§ Required action
The expected output is the full data, repeated exactly, without pictures.

********

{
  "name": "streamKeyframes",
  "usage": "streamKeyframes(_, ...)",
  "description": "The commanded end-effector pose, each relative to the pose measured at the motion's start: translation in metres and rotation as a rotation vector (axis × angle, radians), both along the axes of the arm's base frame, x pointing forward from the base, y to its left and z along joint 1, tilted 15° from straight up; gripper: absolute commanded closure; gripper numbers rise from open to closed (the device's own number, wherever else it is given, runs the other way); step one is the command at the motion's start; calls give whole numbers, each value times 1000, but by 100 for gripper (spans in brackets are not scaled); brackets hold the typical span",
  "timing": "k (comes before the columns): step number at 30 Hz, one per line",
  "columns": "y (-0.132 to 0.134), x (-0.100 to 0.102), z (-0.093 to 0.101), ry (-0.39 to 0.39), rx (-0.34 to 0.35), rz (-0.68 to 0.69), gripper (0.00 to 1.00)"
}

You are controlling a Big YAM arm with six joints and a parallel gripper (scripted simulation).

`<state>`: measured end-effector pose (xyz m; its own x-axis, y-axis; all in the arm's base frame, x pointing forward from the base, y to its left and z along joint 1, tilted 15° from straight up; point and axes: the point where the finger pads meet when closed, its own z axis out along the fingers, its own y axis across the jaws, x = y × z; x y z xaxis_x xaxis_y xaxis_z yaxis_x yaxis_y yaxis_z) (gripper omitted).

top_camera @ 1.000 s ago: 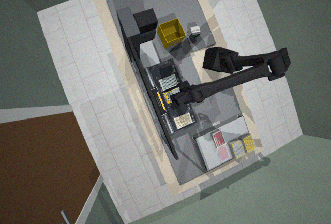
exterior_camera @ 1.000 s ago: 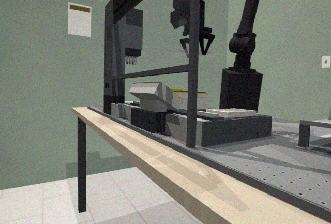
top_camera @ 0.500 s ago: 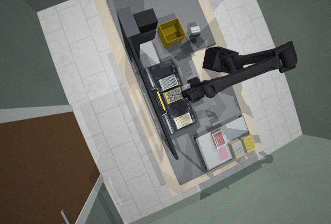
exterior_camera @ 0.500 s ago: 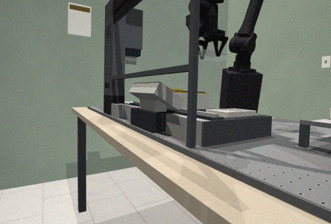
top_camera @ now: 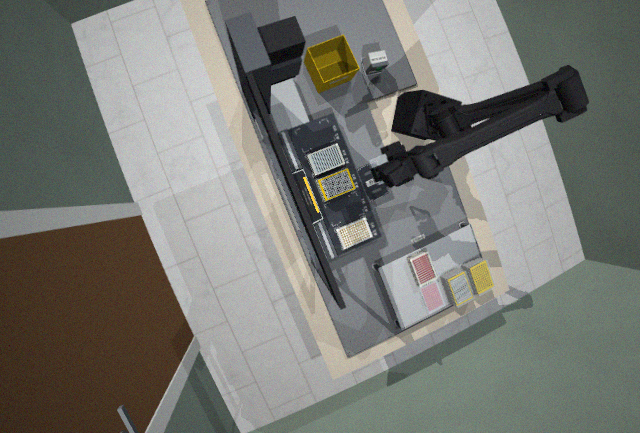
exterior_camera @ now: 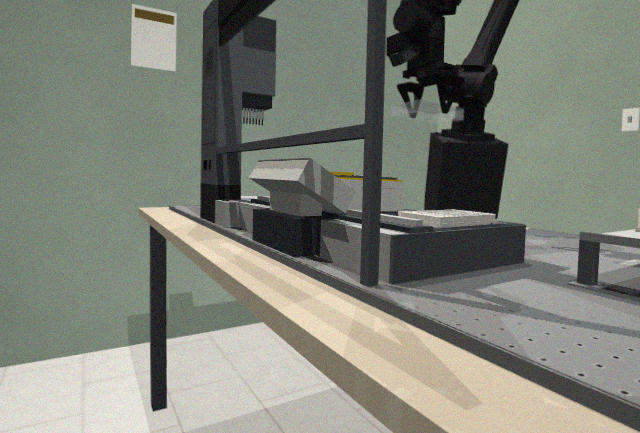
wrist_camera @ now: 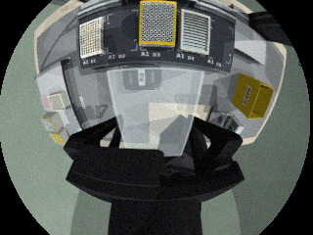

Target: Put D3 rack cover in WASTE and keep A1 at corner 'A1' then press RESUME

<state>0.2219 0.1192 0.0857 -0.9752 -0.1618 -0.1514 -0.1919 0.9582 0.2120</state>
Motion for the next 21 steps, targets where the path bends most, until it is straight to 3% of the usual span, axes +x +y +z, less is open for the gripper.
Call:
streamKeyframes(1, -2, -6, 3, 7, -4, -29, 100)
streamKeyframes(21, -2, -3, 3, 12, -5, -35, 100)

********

§ Task solution
{
  "name": "streamKeyframes",
  "usage": "streamKeyframes(_, ...)",
  "description": "The commanded end-effector pose, each relative to the pose measured at the motion's start: translation in metres and rotation as a rotation vector (axis × angle, radians), both along the axes of the arm's base frame, x pointing forward from the base, y to its left and z along joint 1, tilted 15° from straight up; gripper: absolute commanded closure; gripper numbers rise from open to closed (the device's own number, wherever else it is given, runs the other way); step one is the command at the motion's start; calls give whole numbers, each value times 1000, but by 100 for gripper (spans in brackets are not scaled); brackets hold the typical span",
  "timing": "k (comes before the columns): step number at 30 Hz, one per line",
  "columns": "y (-0.132 to 0.134), x (-0.100 to 0.102), z (-0.093 to 0.101), ry (-0.39 to 0.39), rx (-0.34 to 0.35), rz (-0.68 to 0.69), gripper (0.00 to 1.00)"
}

You are controlling a Big YAM arm with six joints and a parallel gripper (scripted simulation).

`<state>`: measured end-effector pose (xyz m; its own x-axis, y-axis; all in the arm's base frame, x pointing forward from the base, y to its left and z along joint 1, tilted 15° from straight up; point and axes: the point where the finger pads meet when closed, its own z axis out along the fingers, its own y axis across the jaws, x = y × z; x y z xaxis_x xaxis_y xaxis_z yaxis_x yaxis_y yaxis_z) (gripper omitted).

top_camera @ 1.000 s ago: 
exterior_camera @ 1.000 s ago: 
top_camera @ 0.500 s ago: 
exterior_camera @ 0.500 s ago: 
top_camera @ now: 
exterior_camera @ now: 
wrist_camera @ now: 

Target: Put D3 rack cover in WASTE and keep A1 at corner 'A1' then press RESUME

<state>0.2219 0.1192 0.0857 -0.9752 -0.1618 -0.1514 -0.1919 0.9582 0.2120</state>
Motion for the next 21 steps, targets where the path bends most, until it is straight to 3% of the usual span, axes +x +y +z, less is open for the gripper.
Call:
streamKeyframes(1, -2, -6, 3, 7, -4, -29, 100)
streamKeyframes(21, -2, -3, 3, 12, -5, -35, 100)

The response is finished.